Because the model works out what each creature will do, one after
the other, direct competition is effectively disallowed, because
no two creatures will head for the same food source simultaneously,
because it will have already been eaten by A by the the time B or
C or Z start searching. In order to avoid a 'pecking order', the model
alternately flips the sequence, so that it goes A-Z, Z-A, A-Z, and so
on. Little things like this can have a large effect.
The Tetra Model
The Tetra simulation model deals with whole populations of 'tetrapods' rather
than with individuals. The Tetra model works out how whole populations,
of any number, behave - not how individuals behave.
Another advantage over the Malthus model
is that an attempt is made to 'design' the tetras, and calculate
their energy requirements. The tetras come in a range of sizes, each
one an order of magnitude different, the largest tetra being the size of
a matchbox.
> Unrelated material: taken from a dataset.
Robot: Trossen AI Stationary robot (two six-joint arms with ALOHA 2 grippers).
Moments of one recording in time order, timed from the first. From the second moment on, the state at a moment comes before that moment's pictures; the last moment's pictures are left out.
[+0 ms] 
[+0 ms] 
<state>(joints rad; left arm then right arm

Their size determines their basic metabolic rate, and
the length of their legs, which in turn determines their speed of
movement.
One in a million tetra offspring are mutants an order of magnitude
larger or smaller.
One criticism of the Tetra model is that the tetras feed on
a photosynthetic soup whose energy density is unlimited (it just
keeps storing solar energy), and everywhere equal.
Another criticism of the tetra model is that when one 'species' of
evenly-distributed tetras feeding from the homogeneous soup reaches
zero idleness, the entire population dies simultaneuosly. If the
soup was more heterogeneous, with some parts more energy-rich than
others, this would not happen.
The tetra predators are also omnivores. When the soup is energy-rich,
they feed off that. When the soup thins out, they switch to predation
of that evenly-distributed population of slower-moving tetras which offers the
highest idleness life. In this, the tetras are like fund managers who
keep shifting assets into investments yielding the best returns.
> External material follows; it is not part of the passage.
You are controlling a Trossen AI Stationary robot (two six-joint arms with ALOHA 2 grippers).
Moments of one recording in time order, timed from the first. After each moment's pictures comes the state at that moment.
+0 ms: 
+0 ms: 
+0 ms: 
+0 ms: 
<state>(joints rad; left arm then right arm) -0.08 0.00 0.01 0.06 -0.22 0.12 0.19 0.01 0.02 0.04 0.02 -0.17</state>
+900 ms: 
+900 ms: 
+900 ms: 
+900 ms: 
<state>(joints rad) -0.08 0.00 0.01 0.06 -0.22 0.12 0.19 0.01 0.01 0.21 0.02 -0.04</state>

One result of this, it seems, is that tetra predation acts to hold
predated populations at near-constant levels for long periods.
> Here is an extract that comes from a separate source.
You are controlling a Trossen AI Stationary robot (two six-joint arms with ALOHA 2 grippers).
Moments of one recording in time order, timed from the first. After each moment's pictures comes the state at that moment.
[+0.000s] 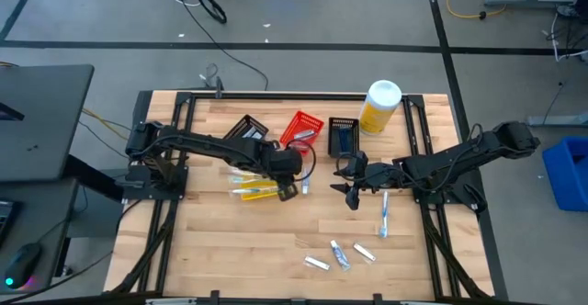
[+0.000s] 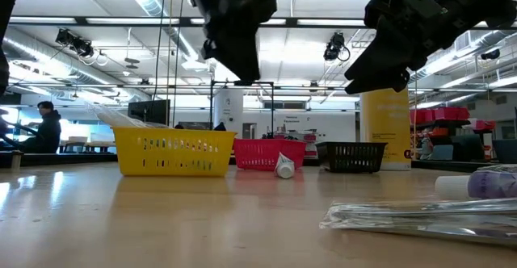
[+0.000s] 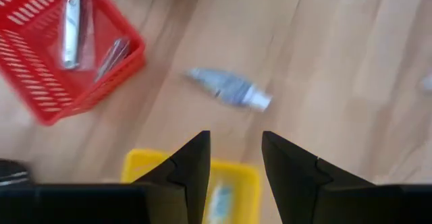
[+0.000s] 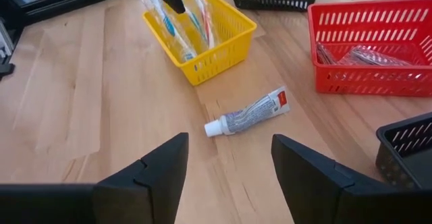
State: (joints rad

But then, each size or 'species' of tetra comes with its own inbuilt
reproduction rate, which is invariant - so predated tetras don't
respond like the Malthus model grazers, upping their reproduction
rate when subject to predator attack.
The long periods of population stability in the tetra model end
with falling soup energy density claiming first the smallest
and slowest-moving tetras, whose slow speed disallows them from
catching larger, faster ones, and enforces feeding from the soup only.
This triggers off a chain reaction, as the next largest tetra is forced
to become a grazer, until it too can no longer survive. After a
series of extinctions, the soup energy density starts to climb back
up, and the remaining tetras begin to rediversify, and gradually
re-establish predation stability. But since the fastest tetra, the top
predator, itself has no predators, its numbers inexorably rise, and
it is this which precipitates the final extinction.
Nevertheless, the tetra model again shows the same overall cyclical
behaviour as the Malthus model. No stable state is found. The main
difference is that the tetra omnivore system does actually work to
stabilize populations for long periods, unlike the predators of
the Malthus model, which aren't omnivores, and can easily wipe out
their prey, or be wiped out when the prey numbers fall too low.